What needs to be done => Write out the entries below exactly, from the first line to the one with "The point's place", both ends included.

Exercise inputs =>
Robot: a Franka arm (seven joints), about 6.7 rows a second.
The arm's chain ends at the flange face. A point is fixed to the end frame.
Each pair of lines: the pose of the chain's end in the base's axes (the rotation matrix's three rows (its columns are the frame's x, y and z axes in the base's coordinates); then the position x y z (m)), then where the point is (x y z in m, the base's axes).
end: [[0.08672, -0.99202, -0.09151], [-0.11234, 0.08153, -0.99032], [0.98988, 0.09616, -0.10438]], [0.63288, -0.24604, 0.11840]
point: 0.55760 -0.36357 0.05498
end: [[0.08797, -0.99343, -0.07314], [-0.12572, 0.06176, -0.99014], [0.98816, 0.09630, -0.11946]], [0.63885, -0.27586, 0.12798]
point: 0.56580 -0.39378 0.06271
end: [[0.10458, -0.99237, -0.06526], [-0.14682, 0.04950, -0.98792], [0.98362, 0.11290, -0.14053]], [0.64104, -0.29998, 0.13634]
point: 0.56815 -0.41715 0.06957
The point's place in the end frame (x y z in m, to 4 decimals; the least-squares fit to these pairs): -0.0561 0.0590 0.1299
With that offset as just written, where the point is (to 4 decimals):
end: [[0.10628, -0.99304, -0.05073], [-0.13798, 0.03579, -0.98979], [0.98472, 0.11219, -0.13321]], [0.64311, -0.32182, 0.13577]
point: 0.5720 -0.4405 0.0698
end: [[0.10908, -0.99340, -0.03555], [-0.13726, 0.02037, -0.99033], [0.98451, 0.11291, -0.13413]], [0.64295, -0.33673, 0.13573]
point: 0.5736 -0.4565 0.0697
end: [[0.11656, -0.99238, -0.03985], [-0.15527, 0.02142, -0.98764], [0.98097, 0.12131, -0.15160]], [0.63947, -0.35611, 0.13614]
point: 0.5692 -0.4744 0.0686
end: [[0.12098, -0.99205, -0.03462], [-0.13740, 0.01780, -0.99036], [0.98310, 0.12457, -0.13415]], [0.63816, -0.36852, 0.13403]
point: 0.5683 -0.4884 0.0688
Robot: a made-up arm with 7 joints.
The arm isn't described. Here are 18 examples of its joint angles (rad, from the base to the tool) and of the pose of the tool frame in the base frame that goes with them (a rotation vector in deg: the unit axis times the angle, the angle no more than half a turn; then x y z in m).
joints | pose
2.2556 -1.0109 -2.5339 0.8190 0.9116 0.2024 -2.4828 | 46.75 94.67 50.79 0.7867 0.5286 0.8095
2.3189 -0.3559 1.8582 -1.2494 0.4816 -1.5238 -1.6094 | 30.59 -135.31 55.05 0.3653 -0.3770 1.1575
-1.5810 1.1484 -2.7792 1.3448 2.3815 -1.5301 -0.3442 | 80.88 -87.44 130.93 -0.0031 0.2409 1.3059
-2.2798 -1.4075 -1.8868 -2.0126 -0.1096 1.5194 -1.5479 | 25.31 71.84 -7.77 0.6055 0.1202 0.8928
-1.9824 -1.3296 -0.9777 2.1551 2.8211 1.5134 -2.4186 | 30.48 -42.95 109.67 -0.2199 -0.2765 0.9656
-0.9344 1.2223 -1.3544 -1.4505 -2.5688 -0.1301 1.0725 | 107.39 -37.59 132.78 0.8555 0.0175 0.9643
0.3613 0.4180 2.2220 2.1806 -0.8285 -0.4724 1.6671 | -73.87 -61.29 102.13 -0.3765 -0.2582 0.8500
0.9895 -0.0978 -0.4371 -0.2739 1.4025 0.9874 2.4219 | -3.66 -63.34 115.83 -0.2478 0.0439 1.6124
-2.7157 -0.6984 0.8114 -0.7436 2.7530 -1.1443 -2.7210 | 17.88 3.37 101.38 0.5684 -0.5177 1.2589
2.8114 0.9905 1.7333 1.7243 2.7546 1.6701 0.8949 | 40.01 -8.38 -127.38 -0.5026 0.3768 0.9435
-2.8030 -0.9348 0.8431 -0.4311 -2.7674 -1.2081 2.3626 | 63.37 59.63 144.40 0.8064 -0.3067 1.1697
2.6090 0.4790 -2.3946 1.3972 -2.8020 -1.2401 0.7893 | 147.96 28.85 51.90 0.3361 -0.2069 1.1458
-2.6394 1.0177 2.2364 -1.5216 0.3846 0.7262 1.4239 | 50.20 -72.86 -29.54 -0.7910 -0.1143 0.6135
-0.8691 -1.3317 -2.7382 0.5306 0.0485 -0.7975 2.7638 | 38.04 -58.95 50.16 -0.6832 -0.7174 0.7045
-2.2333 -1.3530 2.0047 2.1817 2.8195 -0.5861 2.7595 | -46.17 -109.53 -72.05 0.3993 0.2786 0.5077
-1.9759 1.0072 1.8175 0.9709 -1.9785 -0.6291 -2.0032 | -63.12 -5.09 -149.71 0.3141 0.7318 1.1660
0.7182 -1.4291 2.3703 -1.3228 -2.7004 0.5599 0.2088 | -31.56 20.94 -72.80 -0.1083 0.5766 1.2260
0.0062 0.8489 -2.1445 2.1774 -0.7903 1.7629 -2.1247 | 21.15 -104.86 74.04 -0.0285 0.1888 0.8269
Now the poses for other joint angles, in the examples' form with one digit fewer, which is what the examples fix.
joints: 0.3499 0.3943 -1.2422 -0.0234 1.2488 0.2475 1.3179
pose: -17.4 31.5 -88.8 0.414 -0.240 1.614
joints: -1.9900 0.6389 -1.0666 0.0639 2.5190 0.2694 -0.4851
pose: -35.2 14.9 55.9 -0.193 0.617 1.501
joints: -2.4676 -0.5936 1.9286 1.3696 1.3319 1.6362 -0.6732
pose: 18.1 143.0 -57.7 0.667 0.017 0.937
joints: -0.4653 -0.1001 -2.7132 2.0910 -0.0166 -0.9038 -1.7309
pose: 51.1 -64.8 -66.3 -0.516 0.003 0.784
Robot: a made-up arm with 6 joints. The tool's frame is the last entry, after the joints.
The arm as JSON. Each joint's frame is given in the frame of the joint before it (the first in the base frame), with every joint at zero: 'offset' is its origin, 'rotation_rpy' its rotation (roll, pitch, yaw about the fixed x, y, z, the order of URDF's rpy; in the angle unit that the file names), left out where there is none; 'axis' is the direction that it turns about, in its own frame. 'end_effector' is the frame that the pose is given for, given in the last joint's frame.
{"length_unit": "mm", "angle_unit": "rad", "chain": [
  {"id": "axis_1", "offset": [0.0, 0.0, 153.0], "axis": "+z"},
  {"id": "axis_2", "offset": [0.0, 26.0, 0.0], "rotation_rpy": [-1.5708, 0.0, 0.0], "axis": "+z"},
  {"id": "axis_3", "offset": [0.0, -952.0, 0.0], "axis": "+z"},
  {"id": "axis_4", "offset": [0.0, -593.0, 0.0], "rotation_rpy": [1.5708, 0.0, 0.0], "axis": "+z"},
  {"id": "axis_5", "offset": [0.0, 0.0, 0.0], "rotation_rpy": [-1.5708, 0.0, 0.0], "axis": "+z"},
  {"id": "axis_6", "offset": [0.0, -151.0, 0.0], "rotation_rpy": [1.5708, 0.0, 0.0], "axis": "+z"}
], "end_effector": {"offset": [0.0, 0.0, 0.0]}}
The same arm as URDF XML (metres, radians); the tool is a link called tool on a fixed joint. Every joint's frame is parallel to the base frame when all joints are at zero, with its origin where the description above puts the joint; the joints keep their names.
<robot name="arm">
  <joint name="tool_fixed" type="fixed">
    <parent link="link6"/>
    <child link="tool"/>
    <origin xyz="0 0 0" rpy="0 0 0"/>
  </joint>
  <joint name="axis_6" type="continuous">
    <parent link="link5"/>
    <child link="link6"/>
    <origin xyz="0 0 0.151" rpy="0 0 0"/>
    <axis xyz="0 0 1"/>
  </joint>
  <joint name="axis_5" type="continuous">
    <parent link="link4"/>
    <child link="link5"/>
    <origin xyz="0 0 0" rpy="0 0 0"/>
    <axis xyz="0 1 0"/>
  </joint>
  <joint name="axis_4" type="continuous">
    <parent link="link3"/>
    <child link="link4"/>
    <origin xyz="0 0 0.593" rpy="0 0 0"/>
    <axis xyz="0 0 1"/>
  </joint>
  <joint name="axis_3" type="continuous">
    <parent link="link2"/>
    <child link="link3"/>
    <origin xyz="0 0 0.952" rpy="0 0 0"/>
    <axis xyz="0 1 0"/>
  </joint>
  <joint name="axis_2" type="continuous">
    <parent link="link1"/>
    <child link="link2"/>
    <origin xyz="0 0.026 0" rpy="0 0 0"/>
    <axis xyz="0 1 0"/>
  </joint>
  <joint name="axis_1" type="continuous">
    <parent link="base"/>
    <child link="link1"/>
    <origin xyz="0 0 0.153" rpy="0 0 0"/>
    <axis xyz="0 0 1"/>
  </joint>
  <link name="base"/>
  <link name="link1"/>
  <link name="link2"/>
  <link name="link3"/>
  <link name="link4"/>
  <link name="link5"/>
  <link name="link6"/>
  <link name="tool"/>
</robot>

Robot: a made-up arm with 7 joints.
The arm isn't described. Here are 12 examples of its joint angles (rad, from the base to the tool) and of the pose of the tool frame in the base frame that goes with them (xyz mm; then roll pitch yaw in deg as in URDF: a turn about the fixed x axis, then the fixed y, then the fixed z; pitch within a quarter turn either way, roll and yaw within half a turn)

Response to the task =>
Robot: a Franka arm (seven joints), about 6.7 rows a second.
The arm's chain ends at the flange face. A point is fixed to the end frame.
Each pair of lines: the pose of the chain's end in the base's axes (the rotation matrix's three rows (its columns are the frame's x, y and z axes in the base's coordinates); then the position x y z (m)), then where the point is (x y z in m, the base's axes).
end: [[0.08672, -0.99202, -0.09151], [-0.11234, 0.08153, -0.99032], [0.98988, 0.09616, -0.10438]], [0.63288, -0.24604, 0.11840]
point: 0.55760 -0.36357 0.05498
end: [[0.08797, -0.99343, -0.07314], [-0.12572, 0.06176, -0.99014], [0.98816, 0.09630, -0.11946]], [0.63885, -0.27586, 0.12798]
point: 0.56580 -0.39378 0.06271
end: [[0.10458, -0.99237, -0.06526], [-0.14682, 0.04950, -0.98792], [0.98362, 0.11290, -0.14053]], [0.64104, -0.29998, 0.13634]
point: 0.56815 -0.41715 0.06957
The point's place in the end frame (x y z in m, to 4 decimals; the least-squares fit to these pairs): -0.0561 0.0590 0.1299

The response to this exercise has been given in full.